Description of the task:
Could you repeat every record below exactly as written?

[Data records]
※ ※ ※

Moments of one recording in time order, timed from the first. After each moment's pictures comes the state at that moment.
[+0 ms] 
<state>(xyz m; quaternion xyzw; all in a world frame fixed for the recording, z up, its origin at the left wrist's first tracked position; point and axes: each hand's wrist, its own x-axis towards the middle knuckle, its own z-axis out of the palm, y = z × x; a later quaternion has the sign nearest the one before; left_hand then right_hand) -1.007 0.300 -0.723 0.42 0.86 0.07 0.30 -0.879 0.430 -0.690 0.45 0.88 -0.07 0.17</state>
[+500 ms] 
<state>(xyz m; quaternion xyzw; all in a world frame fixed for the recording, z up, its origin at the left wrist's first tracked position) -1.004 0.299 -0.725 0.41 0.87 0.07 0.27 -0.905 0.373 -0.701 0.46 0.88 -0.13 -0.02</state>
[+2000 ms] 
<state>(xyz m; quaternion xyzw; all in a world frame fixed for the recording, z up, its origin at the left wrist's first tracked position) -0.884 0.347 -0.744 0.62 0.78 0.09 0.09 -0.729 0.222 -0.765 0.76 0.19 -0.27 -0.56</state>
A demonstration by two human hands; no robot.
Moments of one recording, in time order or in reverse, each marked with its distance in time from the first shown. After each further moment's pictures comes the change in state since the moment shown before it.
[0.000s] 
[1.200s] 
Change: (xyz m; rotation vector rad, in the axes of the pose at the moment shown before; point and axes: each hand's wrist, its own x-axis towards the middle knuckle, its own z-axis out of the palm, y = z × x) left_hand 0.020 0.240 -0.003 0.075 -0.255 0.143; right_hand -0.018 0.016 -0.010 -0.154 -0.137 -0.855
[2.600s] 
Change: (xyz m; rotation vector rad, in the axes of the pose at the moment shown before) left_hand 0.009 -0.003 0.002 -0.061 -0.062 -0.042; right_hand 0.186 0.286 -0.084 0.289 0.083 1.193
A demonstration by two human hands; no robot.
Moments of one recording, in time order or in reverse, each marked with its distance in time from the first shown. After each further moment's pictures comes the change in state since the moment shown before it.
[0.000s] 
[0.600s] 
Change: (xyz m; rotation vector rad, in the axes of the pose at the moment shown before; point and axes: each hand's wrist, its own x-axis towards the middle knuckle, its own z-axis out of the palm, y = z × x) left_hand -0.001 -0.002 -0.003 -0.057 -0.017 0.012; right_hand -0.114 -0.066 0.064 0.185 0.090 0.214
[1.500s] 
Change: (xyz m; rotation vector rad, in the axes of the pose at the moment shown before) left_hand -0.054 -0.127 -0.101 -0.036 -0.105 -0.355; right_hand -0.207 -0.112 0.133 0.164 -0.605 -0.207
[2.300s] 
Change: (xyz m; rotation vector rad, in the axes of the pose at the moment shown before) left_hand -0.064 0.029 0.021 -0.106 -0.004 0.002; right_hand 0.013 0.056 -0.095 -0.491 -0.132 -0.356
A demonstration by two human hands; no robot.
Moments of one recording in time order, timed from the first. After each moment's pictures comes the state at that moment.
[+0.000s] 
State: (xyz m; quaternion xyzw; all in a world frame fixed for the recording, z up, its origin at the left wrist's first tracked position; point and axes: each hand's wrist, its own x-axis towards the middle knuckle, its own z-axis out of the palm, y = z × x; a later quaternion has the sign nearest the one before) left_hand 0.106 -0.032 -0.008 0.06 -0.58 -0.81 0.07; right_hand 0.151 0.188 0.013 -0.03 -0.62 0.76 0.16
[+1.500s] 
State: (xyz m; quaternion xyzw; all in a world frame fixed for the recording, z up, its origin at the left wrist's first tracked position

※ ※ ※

Written response:
Moments of one recording in time order, timed from the first. After each moment's pictures comes the state at that moment.
[+0 ms] 
<state>(xyz m; quaternion xyzw; all in a world frame fixed for the recording, z up, its origin at the left wrist's first tracked position; point and axes: each hand's wrist, its own x-axis towards the middle knuckle, its own z-axis out of the palm, y = z × x; a later quaternion has the sign nearest the one before; left_hand then right_hand) -1.007 0.300 -0.723 0.42 0.86 0.07 0.30 -0.879 0.430 -0.690 0.45 0.88 -0.07 0.17</state>
[+500 ms] 
<state>(xyz m; quaternion xyzw; all in a world frame fixed for the recording, z up, its origin at the left wrist's first tracked position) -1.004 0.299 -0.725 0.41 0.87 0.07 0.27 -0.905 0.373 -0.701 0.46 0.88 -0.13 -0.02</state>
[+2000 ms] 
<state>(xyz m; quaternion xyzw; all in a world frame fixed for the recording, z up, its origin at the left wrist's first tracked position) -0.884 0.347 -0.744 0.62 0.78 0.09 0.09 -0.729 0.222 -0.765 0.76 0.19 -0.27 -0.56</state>
A demonstration by two human hands; no robot.
Moments of one recording, in time order or in reverse, each marked with its distance in time from the first shown. After each further moment's pictures comes the change in state since the moment shown before it.
[0.000s] 
[1.200s] 
Change: (xyz m; rotation vector rad, in the axes of the pose at the moment shown before; point and axes: each hand's wrist, its own x-axis towards the middle knuckle, its own z-axis out of the palm, y = z × x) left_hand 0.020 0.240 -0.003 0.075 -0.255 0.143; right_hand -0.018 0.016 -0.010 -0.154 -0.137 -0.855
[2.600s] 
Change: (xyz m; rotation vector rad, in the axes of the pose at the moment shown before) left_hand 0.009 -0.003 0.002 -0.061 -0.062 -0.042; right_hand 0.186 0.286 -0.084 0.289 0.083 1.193
A demonstration by two human hands; no robot.
Moments of one recording, in time order or in reverse, each marked with its distance in time from the first shown. After each further moment's pictures comes the change in state since the moment shown before it.
[0.000s] 
[0.600s] 
Change: (xyz m; rotation vector rad, in the axes of the pose at the moment shown before; point and axes: each hand's wrist, its own x-axis towards the middle knuckle, its own z-axis out of the palm, y = z × x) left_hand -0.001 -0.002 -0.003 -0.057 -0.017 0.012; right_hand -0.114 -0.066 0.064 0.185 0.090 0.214
[1.500s] 
Change: (xyz m; rotation vector rad, in the axes of the pose at the moment shown before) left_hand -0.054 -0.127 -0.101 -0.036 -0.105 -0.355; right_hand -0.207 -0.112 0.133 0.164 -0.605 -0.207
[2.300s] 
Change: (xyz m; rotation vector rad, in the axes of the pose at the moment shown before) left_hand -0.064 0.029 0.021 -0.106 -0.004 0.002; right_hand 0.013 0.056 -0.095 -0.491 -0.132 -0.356
A demonstration by two human hands; no robot.
Moments of one recording in time order, timed from the first. After each moment's pictures comes the state at that moment.
[+0.000s] 
State: (xyz m; quaternion xyzw; all in a world frame fixed for the recording, z up, its origin at the left wrist's first tracked position; point and axes: each hand's wrist, its own x-axis towards the middle knuckle, its own z-axis out of the palm, y = z × x; a later quaternion has the sign nearest the one before) left_hand 0.106 -0.032 -0.008 0.06 -0.58 -0.81 0.07; right_hand 0.151 0.188 0.013 -0.03 -0.62 0.76 0.16
[+1.500s] 
State: (xyz m; quaternion xyzw; all in a world frame fixed for the recording, z up, its origin at the left wrist's first tracked position

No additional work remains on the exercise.